### [EXERCISE DETAILS]
Line by line, transcribe the listing below exactly.
________________________________________
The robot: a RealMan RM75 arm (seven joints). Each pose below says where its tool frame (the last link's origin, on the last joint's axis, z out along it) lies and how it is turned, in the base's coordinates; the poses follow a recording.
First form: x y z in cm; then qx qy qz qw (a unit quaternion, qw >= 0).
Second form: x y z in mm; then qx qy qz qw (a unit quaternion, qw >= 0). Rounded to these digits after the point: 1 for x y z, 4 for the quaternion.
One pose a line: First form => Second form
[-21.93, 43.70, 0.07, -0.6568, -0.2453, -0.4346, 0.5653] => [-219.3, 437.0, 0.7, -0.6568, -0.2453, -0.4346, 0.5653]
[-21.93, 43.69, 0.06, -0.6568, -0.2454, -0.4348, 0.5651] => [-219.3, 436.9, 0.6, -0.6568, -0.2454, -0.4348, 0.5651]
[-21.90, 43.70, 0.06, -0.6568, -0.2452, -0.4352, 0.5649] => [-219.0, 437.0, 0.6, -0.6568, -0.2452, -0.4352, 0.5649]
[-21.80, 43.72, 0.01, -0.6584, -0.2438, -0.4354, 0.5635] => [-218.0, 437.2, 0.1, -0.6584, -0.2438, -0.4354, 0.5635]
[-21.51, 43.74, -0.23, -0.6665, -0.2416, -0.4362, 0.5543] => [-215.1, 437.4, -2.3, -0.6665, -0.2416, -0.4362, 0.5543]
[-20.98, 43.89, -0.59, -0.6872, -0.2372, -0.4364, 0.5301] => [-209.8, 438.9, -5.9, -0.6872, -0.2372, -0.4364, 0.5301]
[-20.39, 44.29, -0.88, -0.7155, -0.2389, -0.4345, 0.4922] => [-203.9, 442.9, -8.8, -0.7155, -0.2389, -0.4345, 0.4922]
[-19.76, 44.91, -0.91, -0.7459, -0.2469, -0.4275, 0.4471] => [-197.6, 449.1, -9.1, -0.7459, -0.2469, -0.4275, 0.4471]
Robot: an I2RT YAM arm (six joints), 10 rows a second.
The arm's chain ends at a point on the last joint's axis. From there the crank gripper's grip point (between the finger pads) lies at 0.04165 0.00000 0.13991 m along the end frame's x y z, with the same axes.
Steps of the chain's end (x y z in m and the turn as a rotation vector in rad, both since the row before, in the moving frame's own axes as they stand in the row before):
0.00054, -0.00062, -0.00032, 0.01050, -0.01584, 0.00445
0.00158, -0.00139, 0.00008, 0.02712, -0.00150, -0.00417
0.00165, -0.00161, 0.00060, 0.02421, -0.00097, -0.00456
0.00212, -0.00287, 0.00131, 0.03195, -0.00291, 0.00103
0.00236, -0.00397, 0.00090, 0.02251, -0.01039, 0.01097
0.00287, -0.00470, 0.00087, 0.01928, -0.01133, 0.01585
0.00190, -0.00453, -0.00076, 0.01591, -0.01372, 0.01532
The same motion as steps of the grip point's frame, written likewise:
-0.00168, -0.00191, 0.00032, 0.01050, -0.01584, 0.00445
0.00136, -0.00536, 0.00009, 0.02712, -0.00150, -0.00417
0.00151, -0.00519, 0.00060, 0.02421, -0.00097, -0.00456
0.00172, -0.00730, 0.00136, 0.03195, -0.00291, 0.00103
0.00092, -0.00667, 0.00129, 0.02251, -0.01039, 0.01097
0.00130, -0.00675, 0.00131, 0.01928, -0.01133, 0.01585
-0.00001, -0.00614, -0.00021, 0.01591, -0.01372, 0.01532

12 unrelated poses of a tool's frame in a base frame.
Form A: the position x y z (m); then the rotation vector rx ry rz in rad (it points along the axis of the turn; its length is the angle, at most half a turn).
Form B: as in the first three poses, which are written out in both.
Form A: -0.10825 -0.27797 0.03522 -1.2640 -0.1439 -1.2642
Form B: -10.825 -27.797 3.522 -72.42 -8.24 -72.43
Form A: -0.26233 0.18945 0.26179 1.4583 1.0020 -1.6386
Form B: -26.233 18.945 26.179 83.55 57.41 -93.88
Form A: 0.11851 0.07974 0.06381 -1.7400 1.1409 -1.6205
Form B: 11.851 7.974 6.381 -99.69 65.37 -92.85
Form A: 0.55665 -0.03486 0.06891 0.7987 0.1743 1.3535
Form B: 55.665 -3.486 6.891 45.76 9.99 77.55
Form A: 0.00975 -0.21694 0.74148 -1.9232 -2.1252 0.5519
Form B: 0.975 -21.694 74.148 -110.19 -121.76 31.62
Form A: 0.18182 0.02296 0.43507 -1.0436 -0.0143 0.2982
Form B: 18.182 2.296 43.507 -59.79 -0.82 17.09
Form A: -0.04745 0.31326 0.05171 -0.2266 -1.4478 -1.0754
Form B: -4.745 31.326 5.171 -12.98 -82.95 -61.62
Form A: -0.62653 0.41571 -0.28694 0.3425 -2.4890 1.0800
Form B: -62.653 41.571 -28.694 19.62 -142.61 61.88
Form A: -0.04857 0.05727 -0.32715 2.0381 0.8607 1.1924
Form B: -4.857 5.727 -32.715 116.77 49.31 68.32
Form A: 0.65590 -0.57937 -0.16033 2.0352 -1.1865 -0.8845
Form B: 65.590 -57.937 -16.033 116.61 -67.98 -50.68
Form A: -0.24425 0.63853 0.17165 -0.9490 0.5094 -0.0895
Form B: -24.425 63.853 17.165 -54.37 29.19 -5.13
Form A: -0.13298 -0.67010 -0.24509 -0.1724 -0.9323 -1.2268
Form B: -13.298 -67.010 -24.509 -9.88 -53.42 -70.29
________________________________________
### [TASK RESPONSE]
The robot: a RealMan RM75 arm (seven joints). Each pose below says where its tool frame (the last link's origin, on the last joint's axis, z out along it) lies and how it is turned, in the base's coordinates; the poses follow a recording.
First form: x y z in cm; then qx qy qz qw (a unit quaternion, qw >= 0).
Second form: x y z in mm; then qx qy qz qw (a unit quaternion, qw >= 0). Rounded to these digits after the point: 1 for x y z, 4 for the quaternion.
One pose a line: First form => Second form
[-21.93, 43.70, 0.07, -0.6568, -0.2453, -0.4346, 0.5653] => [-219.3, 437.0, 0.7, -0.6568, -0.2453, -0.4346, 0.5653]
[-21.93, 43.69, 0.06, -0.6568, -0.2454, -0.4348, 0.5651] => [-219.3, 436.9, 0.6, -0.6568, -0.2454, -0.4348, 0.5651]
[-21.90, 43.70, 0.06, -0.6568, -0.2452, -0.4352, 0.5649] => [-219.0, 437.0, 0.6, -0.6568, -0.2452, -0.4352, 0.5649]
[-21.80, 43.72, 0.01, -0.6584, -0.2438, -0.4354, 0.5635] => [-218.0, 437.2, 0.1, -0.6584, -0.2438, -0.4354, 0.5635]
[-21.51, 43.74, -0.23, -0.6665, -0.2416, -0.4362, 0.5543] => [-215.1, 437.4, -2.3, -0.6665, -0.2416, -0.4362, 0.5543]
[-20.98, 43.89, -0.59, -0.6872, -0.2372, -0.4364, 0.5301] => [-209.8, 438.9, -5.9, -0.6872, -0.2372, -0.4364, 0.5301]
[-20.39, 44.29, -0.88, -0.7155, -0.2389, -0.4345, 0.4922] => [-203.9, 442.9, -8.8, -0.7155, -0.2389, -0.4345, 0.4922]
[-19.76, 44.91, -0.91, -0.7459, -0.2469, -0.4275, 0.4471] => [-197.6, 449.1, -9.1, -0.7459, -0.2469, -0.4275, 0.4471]
Robot: an I2RT YAM arm (six joints), 10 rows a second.
The arm's chain ends at a point on the last joint's axis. From there the crank gripper's grip point (between the finger pads) lies at 0.04165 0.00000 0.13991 m along the end frame's x y z, with the same axes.
Steps of the chain's end (x y z in m and the turn as a rotation vector in rad, both since the row before, in the moving frame's own axes as they stand in the row before):
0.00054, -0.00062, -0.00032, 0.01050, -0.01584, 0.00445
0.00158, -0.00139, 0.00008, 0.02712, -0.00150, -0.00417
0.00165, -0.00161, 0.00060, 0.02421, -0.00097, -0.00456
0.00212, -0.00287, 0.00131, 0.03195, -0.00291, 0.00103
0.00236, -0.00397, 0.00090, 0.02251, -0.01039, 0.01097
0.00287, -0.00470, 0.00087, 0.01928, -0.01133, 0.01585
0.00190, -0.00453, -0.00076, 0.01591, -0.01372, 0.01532
The same motion as steps of the grip point's frame, written likewise:
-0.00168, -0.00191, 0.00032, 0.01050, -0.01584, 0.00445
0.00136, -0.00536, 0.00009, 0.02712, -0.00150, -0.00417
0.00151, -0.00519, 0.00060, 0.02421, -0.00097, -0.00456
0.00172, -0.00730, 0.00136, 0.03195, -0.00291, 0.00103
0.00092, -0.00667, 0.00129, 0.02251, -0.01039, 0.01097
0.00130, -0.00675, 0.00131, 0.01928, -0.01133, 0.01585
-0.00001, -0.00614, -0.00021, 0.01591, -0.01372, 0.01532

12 unrelated poses of a tool's frame in a base frame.
Form A: the position x y z (m); then the rotation vector rx ry rz in rad (it points along the axis of the turn; its length is the angle, at most half a turn).
Form B: as in the first three poses, which are written out in both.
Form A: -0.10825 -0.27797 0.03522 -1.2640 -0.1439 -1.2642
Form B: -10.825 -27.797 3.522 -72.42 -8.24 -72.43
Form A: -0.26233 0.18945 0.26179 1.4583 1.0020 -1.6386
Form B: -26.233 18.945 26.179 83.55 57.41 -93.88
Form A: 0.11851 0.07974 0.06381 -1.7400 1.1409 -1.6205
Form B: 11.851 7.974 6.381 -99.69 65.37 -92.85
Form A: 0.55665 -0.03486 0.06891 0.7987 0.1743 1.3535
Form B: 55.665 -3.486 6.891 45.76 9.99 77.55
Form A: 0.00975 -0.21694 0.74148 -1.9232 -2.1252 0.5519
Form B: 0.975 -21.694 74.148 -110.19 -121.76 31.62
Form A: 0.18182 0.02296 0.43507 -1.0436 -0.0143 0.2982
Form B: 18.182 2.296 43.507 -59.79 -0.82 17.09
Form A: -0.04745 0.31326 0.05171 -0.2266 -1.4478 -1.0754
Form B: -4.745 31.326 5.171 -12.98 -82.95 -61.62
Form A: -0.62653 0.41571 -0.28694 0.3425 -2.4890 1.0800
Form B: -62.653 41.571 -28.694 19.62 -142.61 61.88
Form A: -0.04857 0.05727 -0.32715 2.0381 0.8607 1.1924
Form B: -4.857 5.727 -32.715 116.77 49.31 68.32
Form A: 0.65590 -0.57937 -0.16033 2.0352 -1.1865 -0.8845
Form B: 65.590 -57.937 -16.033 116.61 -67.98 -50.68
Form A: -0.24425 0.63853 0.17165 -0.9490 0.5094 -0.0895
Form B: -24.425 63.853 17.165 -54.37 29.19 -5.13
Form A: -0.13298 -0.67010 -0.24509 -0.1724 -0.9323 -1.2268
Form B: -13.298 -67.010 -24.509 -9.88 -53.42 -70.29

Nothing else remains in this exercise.